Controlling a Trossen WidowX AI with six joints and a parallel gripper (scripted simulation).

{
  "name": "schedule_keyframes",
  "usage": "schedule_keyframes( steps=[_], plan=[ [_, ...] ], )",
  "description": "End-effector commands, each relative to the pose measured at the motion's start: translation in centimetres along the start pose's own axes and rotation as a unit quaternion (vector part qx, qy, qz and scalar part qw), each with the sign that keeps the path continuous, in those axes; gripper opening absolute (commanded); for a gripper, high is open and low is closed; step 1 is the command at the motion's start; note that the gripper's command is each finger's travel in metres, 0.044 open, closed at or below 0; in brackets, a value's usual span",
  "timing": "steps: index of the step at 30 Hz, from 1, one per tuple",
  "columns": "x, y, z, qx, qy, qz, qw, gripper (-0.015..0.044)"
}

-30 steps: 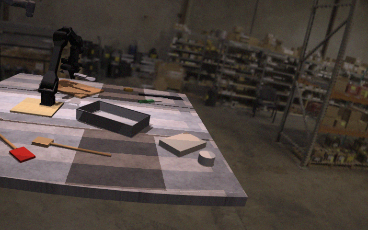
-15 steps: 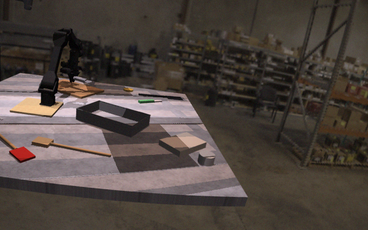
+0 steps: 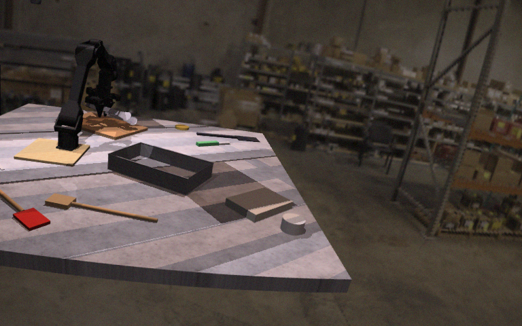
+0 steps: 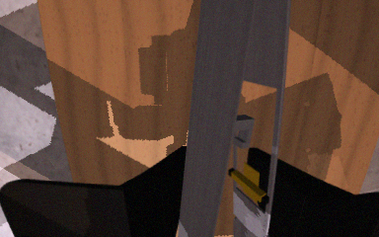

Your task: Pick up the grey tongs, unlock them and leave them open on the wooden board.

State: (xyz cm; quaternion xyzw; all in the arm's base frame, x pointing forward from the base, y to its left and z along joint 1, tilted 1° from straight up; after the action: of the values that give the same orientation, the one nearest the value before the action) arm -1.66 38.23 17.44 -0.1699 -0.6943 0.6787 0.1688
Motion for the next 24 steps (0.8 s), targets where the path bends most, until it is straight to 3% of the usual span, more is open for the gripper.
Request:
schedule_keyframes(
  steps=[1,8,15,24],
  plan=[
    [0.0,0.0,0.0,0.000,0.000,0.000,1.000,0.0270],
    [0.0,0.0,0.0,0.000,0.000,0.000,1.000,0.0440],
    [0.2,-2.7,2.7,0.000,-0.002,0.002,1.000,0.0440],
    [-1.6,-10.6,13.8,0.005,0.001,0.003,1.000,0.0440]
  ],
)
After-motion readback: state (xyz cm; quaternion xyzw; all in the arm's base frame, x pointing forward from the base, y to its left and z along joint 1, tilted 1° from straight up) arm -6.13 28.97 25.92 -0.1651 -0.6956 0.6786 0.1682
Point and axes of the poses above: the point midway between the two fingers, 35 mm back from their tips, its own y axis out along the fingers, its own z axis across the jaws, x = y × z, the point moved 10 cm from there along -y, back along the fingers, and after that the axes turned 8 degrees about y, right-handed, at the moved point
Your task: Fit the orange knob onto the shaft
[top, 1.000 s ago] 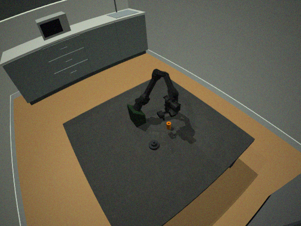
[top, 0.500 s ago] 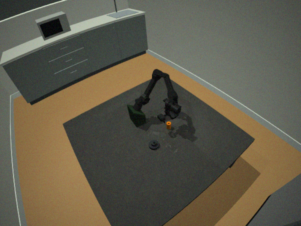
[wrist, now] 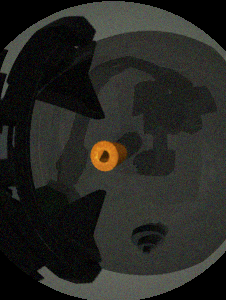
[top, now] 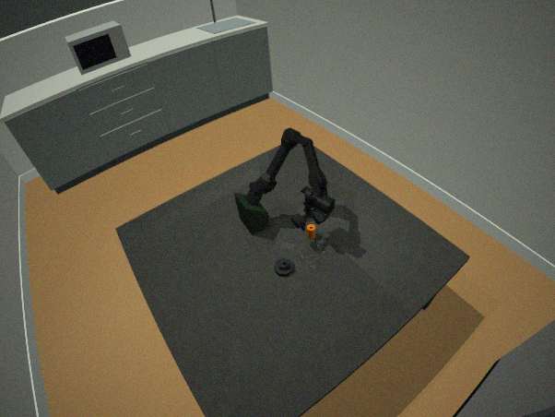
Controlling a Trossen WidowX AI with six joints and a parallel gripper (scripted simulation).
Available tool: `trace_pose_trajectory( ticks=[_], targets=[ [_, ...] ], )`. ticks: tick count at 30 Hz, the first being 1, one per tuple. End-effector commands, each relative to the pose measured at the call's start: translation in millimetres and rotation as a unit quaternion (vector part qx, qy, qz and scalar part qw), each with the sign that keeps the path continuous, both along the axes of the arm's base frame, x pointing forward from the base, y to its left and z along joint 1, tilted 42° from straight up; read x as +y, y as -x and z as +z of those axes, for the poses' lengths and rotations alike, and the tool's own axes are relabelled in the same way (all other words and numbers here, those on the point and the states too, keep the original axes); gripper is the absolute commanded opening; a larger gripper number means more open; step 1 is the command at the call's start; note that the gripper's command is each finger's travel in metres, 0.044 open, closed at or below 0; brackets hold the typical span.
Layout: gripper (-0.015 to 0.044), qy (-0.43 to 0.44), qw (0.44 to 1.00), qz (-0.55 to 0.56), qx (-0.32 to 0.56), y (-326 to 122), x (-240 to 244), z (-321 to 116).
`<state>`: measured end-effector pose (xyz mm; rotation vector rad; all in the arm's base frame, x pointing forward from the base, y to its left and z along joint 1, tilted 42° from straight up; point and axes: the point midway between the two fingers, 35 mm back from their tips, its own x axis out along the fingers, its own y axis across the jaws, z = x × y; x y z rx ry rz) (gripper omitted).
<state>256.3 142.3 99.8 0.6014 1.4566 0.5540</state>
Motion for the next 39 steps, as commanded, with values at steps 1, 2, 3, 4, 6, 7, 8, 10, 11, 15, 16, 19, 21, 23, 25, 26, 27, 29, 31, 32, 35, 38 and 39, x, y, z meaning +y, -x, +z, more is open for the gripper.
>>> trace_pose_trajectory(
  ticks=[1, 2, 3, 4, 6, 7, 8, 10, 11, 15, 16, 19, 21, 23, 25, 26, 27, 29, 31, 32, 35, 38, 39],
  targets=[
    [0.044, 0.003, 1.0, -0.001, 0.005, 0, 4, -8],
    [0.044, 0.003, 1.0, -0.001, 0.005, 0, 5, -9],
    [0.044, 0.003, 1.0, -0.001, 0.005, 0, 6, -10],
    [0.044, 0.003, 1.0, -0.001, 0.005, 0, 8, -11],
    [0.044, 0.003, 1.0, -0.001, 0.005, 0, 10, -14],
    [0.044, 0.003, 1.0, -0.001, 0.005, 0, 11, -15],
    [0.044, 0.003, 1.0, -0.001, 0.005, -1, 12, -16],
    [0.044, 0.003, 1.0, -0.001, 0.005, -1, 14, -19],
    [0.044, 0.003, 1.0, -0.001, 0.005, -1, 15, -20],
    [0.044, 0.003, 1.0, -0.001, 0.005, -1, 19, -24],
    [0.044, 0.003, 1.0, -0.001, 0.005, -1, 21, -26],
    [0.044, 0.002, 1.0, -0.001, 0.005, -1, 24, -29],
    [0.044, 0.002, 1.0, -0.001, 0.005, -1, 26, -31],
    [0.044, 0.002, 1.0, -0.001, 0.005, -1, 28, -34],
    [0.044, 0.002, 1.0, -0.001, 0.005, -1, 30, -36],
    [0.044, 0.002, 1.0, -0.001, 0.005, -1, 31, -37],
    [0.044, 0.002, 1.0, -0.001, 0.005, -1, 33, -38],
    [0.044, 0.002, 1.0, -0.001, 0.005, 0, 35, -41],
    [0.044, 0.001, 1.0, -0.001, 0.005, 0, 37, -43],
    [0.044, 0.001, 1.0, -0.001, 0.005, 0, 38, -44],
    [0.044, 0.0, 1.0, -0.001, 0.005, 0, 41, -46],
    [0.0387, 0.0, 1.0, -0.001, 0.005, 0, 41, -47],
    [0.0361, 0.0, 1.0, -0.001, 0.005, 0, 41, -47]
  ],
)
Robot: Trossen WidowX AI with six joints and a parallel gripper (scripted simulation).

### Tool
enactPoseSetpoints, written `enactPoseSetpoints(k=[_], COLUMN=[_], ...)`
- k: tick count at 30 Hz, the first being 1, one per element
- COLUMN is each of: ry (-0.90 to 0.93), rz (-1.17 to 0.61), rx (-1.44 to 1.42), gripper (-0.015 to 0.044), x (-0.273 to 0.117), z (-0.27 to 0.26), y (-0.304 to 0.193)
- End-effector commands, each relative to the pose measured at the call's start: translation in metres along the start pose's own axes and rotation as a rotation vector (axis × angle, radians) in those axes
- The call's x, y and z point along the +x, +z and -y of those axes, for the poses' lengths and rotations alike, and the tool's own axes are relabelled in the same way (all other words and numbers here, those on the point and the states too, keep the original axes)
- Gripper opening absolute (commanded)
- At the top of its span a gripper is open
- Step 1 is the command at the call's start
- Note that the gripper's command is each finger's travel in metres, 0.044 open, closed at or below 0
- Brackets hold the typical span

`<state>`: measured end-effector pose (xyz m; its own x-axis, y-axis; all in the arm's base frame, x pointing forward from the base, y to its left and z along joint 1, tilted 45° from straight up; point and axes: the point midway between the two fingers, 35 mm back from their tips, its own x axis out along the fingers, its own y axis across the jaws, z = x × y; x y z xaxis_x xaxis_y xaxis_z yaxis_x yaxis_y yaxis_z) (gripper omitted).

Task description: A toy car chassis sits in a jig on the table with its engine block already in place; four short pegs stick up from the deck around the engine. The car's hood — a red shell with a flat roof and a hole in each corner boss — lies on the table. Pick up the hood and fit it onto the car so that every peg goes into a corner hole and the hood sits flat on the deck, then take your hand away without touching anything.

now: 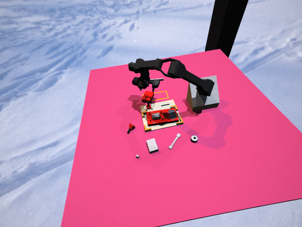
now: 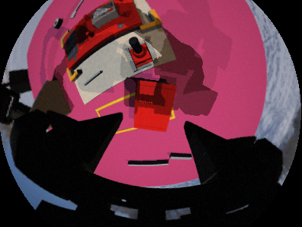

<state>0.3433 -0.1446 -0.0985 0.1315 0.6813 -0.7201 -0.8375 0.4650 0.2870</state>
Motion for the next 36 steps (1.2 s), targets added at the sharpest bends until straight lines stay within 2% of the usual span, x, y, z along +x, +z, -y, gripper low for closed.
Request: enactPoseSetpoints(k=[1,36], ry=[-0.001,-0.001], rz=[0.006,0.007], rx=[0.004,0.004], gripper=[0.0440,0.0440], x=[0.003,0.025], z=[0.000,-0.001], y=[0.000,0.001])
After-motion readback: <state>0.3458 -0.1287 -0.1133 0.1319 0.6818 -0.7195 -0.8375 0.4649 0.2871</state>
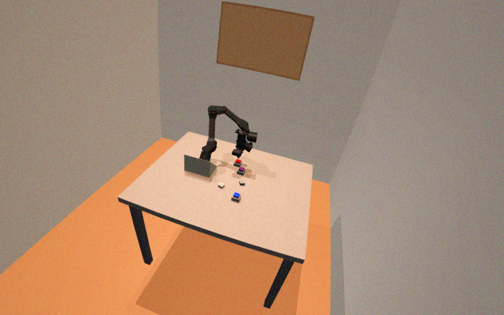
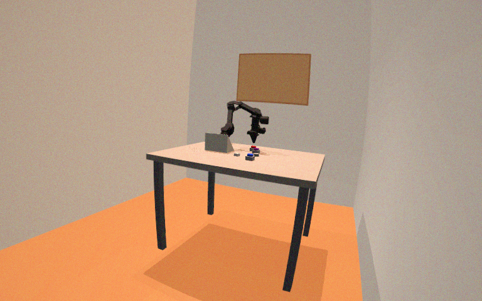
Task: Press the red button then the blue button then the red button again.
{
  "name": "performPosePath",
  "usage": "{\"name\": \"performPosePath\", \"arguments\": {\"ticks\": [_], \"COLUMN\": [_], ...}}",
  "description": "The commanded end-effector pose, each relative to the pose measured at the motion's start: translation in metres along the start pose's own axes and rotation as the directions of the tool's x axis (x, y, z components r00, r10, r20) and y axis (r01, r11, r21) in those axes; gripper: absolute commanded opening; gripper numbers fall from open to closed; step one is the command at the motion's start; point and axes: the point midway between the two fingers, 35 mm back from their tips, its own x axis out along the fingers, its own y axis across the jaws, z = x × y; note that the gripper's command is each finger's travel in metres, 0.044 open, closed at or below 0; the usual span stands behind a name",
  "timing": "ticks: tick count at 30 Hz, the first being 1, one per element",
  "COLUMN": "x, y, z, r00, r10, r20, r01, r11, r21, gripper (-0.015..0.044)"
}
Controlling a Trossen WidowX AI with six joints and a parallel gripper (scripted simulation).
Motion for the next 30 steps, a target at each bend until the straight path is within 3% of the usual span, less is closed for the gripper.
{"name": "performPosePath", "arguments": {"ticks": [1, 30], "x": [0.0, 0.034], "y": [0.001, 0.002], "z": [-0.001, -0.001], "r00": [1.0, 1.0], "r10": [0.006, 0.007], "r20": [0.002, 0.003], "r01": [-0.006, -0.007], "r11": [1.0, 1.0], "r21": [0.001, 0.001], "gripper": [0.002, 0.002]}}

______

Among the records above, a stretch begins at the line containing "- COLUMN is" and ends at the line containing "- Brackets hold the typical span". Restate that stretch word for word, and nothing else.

- COLUMN is each of: ry (-0.90 to 0.93), rz (-1.17 to 0.61), rx (-1.44 to 1.42), gripper (-0.015 to 0.044), x (-0.273 to 0.117), z (-0.27 to 0.26), y (-0.304 to 0.193)
- End-effector commands, each relative to the pose measured at the call's start: translation in metres along the start pose's own axes and rotation as a rotation vector (axis × angle, radians) in those axes
- The call's x, y and z point along the +x, +z and -y of those axes, for the poses' lengths and rotations alike, and the tool's own axes are relabelled in the same way (all other words and numbers here, those on the point and the states too, keep the original axes)
- Gripper opening absolute (commanded)
- At the top of its span a gripper is open
- Step 1 is the command at the call's start
- Note that the gripper's command is each finger's travel in metres, 0.044 open, closed at or below 0
- Brackets hold the typical span

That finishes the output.